An exact copy of each line below is needed, with no images in it.
#### AVAILABLE DATA
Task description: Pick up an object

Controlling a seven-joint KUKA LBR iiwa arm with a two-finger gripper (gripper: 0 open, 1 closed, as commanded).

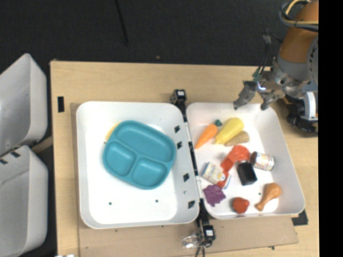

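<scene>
I see the gripper (252, 100) hanging over the far rim of the right bin (286, 143), its two dark fingers (240, 101) spread apart with nothing between them. Just below the jaws, on the near side, lies a yellow corn cob (230, 130) with its pale husk end pointing right, and touching its left side is a carrot (206, 135) lying on a slant, green top up toward the jaws. Further down from the jaws sits an orange-red lump (237, 155), with a small can (263, 161) on its side just right of it and a black block (246, 173) right below it. To the lower left of those I see a small white carton (213, 172), and below that a purple grape bunch (214, 195). A red tomato-like piece (240, 204) and a tan drumstick (268, 195) lie at the bin's near edge, farthest from the jaws. Well to the left of the jaws, the left bin (91, 197) holds a blue divided plate (139, 154), with something yellow (111, 131) peeking from under its far left edge; I cannot tell what it is.
</scene>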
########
SOLUTION TO THIS EXERCISE:
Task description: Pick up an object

Controlling a seven-joint KUKA LBR iiwa arm with a two-finger gripper (gripper: 0 open, 1 closed, as commanded).


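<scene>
I see the gripper (252, 100) hanging over the far rim of the right bin (286, 143), its two dark fingers (240, 101) spread apart with nothing between them. Just below the jaws, on the near side, lies a yellow corn cob (230, 130) with its pale husk end pointing right, and touching its left side is a carrot (206, 135) lying on a slant, green top up toward the jaws. Further down from the jaws sits an orange-red lump (237, 155), with a small can (263, 161) on its side just right of it and a black block (246, 173) right below it. To the lower left of those I see a small white carton (213, 172), and below that a purple grape bunch (214, 195). A red tomato-like piece (240, 204) and a tan drumstick (268, 195) lie at the bin's near edge, farthest from the jaws. Well to the left of the jaws, the left bin (91, 197) holds a blue divided plate (139, 154), with something yellow (111, 131) peeking from under its far left edge; I cannot tell what it is.
</scene>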

The output for this exercise is finished.